I know bike routes well, I know rail routes well (having spoken at national OSM conferences on both).  Please recall the method by which we "simplified" rail mapping in the USA:  we looked at (mostly Germany's) propensity of using THREE relations (route=tracks, route=railway, route=train, the latter for passenger services, the middle for what we call "USA's railroad company's 'subdivisions' or named groupings of rail segments).  Because the "bottom level" of route=tracks really made no sense to me or anybody else in the USA (I'm sure it made / makes sense to Germans), it was only after I suggested we conflate the route=tracks and route=railway relations together into a "single sense" route=railway relation ("what our rail companies and we know as subdivisions") that rail mapping really started to take off in the USA (circa 2014-5 or so).  We've never "looked back" at whether "conflating 3 into 2" was a mistake or OK to have totally ignored what Germany was doing, and to this day it doesn't seem to have negatively affected any use cases that I know of, rail renderers, rail routers, or the ability for anybody to not very positively use OSM's rail data in USA.
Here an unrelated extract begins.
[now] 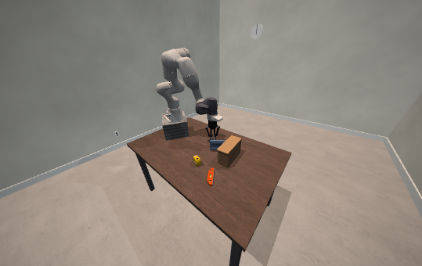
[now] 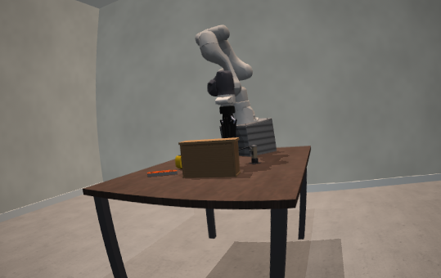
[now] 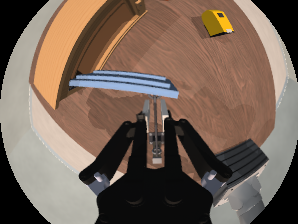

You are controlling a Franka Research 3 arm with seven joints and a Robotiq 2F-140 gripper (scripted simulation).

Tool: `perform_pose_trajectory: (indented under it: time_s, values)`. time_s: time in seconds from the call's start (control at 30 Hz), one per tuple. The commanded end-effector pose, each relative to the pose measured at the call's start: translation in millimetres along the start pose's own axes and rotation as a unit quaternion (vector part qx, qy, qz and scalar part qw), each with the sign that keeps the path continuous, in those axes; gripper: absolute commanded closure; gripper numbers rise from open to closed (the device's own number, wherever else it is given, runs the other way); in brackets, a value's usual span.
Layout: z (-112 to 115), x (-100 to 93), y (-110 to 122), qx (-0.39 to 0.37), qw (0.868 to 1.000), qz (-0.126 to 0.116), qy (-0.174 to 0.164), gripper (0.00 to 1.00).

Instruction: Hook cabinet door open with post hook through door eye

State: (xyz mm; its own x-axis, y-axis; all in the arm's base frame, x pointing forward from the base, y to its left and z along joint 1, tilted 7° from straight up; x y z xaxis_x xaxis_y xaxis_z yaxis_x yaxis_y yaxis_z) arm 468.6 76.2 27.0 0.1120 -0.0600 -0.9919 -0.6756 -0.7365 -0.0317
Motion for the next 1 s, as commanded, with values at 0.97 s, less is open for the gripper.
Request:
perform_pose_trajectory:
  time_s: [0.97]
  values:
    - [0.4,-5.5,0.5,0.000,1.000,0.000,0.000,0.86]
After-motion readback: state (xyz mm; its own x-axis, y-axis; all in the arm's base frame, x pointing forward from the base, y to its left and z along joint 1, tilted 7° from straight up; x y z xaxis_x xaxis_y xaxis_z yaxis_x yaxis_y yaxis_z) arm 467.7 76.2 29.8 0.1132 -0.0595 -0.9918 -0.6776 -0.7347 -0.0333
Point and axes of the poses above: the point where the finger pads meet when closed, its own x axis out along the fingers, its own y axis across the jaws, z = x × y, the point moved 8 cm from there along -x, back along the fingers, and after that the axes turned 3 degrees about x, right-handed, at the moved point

Perhaps bicycle routes and networks Germany is similarly (and again) an outlier and so strongly seems to want to insist "the methods by which it signs and maps" must be different from the rest of the world in OSM.  However, what we did in the USA by "conflating 3 in to 2" is going in the opposite direction:  we simplified, and mapping rocketed upwards in popularity.  Germany is creating more diversity (in our tagging, again), hence confusion and even argument (I hope it doesn't feel it's going as far as rancor, let's not do that).  If extra-special tagging really is necessary to describe richness, I keep thinking and hoping and striving for it to be done with methods and tagging that are understandable (relatively simple), fit reasonably into the tagging schemes (which are small, finite and understandable) we already do and which has worked for well over a decade and harmonious (agreeable to most or all, eventually achieving wide consensus).  However, it does seem we remain quite a distance away from that (here).

This is a really, really long thread.  I look forward to resolution.